* Work to complete:
What you give back should match the listing word for word.

* Recorded information:
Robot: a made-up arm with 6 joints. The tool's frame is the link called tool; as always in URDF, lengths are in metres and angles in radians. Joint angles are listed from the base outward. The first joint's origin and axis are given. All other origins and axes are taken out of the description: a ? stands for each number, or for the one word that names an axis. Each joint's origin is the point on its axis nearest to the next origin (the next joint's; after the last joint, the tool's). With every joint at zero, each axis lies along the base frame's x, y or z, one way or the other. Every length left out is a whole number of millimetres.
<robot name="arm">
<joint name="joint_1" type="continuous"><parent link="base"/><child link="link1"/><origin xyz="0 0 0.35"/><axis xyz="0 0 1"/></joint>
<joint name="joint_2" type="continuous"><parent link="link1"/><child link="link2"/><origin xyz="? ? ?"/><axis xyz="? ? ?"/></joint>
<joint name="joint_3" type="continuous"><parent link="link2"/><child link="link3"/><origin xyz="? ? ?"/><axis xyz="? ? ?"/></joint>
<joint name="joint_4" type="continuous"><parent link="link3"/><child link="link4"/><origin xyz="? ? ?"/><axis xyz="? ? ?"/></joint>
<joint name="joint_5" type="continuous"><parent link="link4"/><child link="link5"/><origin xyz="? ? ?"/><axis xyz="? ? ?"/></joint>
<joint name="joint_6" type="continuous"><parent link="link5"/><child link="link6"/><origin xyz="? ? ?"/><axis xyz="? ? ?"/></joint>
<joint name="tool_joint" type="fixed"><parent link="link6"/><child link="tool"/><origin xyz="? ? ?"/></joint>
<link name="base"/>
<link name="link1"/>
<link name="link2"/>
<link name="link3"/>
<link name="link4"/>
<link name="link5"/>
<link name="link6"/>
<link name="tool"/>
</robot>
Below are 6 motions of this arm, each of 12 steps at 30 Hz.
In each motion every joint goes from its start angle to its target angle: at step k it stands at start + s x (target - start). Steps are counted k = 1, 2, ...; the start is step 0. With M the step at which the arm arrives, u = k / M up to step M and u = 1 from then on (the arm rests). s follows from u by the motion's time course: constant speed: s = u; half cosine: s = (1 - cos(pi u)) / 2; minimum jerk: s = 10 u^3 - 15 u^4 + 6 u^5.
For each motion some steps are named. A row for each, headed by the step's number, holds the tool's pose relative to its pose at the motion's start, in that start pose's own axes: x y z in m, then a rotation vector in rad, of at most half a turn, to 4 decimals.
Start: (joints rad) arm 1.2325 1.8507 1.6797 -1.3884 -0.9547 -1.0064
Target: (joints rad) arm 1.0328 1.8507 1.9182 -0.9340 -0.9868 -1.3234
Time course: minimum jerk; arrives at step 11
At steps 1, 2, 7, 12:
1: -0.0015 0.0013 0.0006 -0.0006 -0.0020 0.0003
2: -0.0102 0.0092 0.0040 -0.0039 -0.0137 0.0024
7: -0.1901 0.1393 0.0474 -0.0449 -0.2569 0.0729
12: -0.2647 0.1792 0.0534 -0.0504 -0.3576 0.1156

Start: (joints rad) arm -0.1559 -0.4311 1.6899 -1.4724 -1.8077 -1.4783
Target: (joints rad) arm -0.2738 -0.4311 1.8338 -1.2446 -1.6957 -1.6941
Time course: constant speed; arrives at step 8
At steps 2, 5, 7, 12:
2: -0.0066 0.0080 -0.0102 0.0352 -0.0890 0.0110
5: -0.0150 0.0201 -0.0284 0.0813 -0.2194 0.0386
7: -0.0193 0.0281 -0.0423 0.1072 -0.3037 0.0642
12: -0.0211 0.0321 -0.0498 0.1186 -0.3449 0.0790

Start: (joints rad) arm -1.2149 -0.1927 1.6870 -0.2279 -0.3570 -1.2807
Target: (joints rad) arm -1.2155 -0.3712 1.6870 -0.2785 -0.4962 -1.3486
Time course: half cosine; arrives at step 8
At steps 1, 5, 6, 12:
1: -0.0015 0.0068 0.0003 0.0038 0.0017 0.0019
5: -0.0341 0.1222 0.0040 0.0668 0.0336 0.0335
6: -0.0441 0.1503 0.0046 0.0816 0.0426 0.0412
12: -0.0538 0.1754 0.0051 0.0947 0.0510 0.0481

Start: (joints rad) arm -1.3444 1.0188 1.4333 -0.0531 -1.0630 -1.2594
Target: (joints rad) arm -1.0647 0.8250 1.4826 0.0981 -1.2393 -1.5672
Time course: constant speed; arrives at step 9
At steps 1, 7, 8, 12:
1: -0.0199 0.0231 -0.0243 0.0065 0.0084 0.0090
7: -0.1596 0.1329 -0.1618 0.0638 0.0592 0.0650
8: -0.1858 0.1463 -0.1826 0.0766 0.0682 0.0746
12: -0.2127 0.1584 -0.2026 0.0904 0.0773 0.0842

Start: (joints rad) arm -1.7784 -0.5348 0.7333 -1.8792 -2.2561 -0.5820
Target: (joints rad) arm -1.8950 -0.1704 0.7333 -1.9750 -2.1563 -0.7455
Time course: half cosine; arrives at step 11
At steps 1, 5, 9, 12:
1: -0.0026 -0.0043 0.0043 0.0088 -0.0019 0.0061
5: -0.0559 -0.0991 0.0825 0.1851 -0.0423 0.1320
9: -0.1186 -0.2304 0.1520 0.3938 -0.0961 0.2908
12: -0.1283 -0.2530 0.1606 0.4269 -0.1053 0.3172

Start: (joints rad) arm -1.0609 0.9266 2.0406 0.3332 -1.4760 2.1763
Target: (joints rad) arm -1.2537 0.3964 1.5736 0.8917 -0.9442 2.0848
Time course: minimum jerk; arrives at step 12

* Response area:
Robot: a made-up arm with 6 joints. The tool's frame is the link called tool; as always in URDF, lengths are in metres and angles in radians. Joint angles are listed from the base outward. The first joint's origin and axis are given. All other origins and axes are taken out of the description: a ? stands for each number, or for the one word that names an axis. Each joint's origin is the point on its axis nearest to the next origin (the next joint's; after the last joint, the tool's). With every joint at zero, each axis lies along the base frame's x, y or z, one way or the other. Every length left out is a whole number of millimetres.
<robot name="arm">
<joint name="joint_1" type="continuous"><parent link="base"/><child link="link1"/><origin xyz="0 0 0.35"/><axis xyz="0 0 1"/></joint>
<joint name="joint_2" type="continuous"><parent link="link1"/><child link="link2"/><origin xyz="? ? ?"/><axis xyz="? ? ?"/></joint>
<joint name="joint_3" type="continuous"><parent link="link2"/><child link="link3"/><origin xyz="? ? ?"/><axis xyz="? ? ?"/></joint>
<joint name="joint_4" type="continuous"><parent link="link3"/><child link="link4"/><origin xyz="? ? ?"/><axis xyz="? ? ?"/></joint>
<joint name="joint_5" type="continuous"><parent link="link4"/><child link="link5"/><origin xyz="? ? ?"/><axis xyz="? ? ?"/></joint>
<joint name="joint_6" type="continuous"><parent link="link5"/><child link="link6"/><origin xyz="? ? ?"/><axis xyz="? ? ?"/></joint>
<joint name="tool_joint" type="fixed"><parent link="link6"/><child link="tool"/><origin xyz="? ? ?"/></joint>
<link name="base"/>
<link name="link1"/>
<link name="link2"/>
<link name="link3"/>
<link name="link4"/>
<link name="link5"/>
<link name="link6"/>
<link name="tool"/>
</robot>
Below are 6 motions of this arm, each of 12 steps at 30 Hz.
In each motion every joint goes from its start angle to its target angle: at step k it stands at start + s x (target - start). Steps are counted k = 1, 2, ...; the start is step 0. With M the step at which the arm arrives, u = k / M up to step M and u = 1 from then on (the arm rests). s follows from u by the motion's time course: constant speed: s = u; half cosine: s = (1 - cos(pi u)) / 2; minimum jerk: s = 10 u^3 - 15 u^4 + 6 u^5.
For each motion some steps are named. A row for each, headed by the step's number, holds the tool's pose relative to its pose at the motion's start, in that start pose's own axes: x y z in m, then a rotation vector in rad, of at most half a turn, to 4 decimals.
Start: (joints rad) arm 1.2325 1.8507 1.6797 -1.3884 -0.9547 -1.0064
Target: (joints rad) arm 1.0328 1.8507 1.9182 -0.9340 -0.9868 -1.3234
Time course: minimum jerk; arrives at step 11
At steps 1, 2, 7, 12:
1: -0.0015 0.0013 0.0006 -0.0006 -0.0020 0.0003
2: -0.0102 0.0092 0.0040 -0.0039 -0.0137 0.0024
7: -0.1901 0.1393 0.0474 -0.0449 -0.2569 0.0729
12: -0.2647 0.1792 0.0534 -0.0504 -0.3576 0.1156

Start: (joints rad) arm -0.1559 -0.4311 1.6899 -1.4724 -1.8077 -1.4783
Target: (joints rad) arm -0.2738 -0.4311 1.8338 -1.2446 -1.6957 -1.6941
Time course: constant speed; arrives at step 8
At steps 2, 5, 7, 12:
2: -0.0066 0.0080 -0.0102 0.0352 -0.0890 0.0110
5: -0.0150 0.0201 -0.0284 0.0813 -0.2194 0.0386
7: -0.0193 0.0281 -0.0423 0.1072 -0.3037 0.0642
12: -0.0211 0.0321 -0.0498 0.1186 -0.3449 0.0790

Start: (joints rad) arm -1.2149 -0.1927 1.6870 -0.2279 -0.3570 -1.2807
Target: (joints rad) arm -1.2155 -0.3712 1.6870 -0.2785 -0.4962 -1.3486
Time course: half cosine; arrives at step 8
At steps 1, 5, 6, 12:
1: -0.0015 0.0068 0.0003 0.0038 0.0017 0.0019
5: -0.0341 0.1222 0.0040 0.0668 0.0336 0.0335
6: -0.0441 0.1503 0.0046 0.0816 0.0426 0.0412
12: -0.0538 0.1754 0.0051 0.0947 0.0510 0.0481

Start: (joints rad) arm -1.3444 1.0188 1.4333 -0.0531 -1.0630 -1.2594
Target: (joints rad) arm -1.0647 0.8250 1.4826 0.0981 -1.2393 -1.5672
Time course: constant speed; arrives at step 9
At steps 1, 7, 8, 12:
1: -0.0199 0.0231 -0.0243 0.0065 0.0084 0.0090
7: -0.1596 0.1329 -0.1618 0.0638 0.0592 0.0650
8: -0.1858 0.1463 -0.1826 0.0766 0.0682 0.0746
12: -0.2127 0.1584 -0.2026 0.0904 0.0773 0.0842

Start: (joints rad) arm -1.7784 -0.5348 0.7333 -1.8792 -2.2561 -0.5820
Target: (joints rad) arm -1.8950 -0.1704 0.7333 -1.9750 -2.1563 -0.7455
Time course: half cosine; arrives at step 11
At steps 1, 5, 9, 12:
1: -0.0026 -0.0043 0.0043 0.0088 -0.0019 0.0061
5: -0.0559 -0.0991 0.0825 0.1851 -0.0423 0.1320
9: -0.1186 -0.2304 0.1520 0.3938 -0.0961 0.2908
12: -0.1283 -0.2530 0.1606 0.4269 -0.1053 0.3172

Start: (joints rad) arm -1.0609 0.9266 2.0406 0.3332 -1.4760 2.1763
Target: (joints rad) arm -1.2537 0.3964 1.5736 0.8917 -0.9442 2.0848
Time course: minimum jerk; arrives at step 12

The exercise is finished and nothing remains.